To love a broken man

 “Care for my wounds, can you do that for me?” 

“But i cant do that” 

“just one last time cassy... Just stay here one last conversation ask me...(sigh) ask me that one thing you always wanted to know” 

With tears falling from her eyes. And a sudden quietness filled the room for a minute and finally she asks “were you... Able to finally meet her again and if yes was it worth it?”

With the wind rain falling so hard hiding the tears from both their face he stares at the ground like he sees her face all over again so graphic

“it was back in 2014 i was so in love... It didn't make sense i didnt even know her middle name i saw her i knew i'll be complete” he laughs a little and continues “ i knew i would be complete when i have her as my family, never saw a friend in her she could never be just a friend to me, nah!. My mom liked her you know, i talked about her a lot, i think about her a lot that she's become a part of me the thought of her torments me because i know i'll never see her again” cassy looks puzzled ann lost now “what do you mean you'll never see her again?” 

“uhhh she's gone cassy she's gone...” and cassy just sits there weeping and she whispers "i... I love you caleb and it's been a while now” caleb knowingly replies “ i know,  and i've known for  some time  now, see cassy i spend most of my time alone and I've leanrt to observe and I've noticed the way you love me it's acaice that i don't deserve it and still it makes me so scared that I don't know whether to leave you or stay but i want you here with me so bad it doesn't make sense with me I'm in cohuites with my feelings right now i love you too cassy you understand me you know me and you know how to take care of me, yet i can't seem to forget her and you know that ” 

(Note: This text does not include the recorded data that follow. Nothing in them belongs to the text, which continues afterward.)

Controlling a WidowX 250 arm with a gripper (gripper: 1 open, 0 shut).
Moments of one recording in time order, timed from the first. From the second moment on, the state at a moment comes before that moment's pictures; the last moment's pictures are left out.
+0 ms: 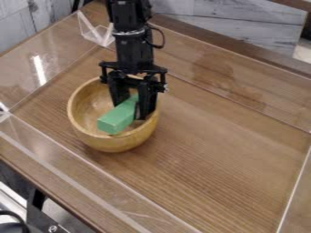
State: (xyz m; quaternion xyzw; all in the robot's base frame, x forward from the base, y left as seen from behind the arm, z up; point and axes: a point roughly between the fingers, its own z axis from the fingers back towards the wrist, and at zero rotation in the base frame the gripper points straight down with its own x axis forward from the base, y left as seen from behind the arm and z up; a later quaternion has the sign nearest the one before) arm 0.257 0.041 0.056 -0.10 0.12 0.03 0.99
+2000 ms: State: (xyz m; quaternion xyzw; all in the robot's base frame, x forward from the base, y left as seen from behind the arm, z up) arm 0.259 -0.023 0.077 -0.13 0.14 -0.05 0.98
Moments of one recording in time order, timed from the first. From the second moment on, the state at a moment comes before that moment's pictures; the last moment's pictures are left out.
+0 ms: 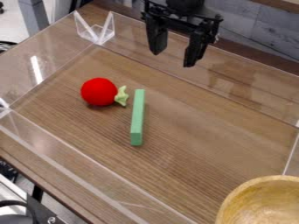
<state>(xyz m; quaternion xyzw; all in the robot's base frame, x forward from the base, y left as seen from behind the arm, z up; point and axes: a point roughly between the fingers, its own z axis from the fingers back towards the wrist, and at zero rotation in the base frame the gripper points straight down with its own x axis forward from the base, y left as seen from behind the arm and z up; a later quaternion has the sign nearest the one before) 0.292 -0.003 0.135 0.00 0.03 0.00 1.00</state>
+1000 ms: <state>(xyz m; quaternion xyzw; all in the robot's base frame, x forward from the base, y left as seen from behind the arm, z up) 0.229 0.109 0.116 -0.02 0.02 -0.08 1.00</state>
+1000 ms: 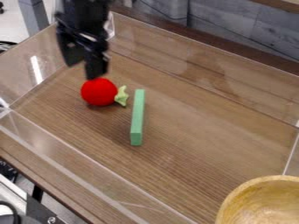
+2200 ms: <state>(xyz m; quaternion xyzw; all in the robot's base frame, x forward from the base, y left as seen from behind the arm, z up) 0.254 0.112 0.071 -0.04 0.00 -0.12 0.99</state>
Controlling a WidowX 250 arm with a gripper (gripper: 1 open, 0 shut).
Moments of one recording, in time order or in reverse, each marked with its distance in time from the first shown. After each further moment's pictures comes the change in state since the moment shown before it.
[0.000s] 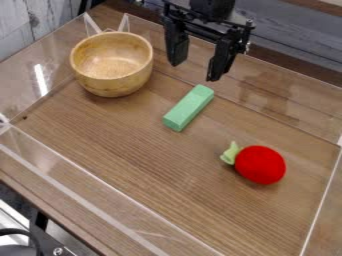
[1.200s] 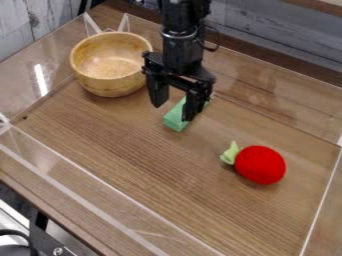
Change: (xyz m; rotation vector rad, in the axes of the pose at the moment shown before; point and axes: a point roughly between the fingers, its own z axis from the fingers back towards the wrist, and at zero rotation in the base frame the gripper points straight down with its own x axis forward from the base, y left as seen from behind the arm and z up) arm 0.008 0.037 -0.076 -0.025 -0.083 -0.025
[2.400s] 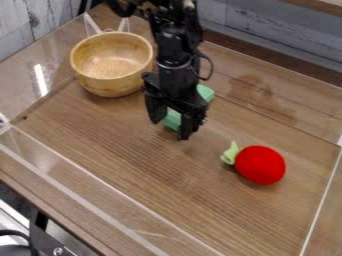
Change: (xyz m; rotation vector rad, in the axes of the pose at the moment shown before) arm -0.002 -0.018 -0.027 0.031 -0.073 -0.118
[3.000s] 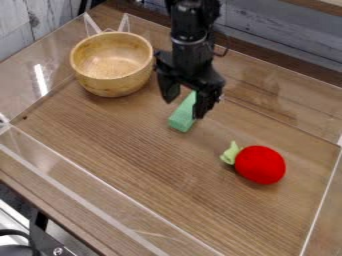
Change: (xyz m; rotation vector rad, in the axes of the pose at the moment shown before) arm 0.022 -0.002 0.028 0.008 -0.045 0.031
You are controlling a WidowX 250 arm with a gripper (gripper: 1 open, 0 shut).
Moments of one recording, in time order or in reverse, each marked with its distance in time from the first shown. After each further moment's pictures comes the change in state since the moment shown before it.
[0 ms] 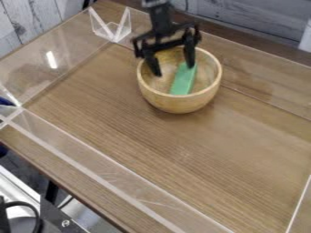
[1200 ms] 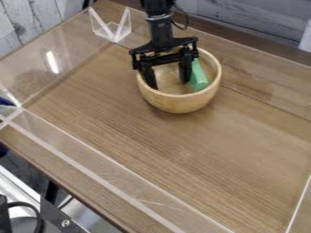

“but did you finally get to meet her?” 

“yes and no i met her but i stood near her grave and I've had a death wish from that moment just to lay down only with the soil  on my chest, but I've been told there's heaven and hell and that's how i know I'll never see her again, because im such a mess and the life i live doesn't deserve that heaven”  he tries to stand up but he is still in pain and he continues “ you know when i stood there looking at that tombstone a part of me died with her i couldn't feel a thing.. I didnt know what happened I've been gone for so long it was naive of me to think I'll come back and she'll still be waiting on me. We don't choose who we fall inlove with, but we can choose who we want to spend the rest of our lives with. Remember that day you called me in the middle of the night i was in a club with my friends, josh and Chris it was cold that night you knew i was drunk and you are coming to pick me up and you did i spent the night at your place that night. I remember sleeping on your bed next to you, we didnt do anything but just slept i woke up that night looked at you and thought 'why would you care so much about me when I'm such a mess'. You so good to me cassy so good but then you were just a friend to me. 

“but you were never just a friend to me” 

They both realize the inevitable that they are both stuck with each other somehow. And on that night it began.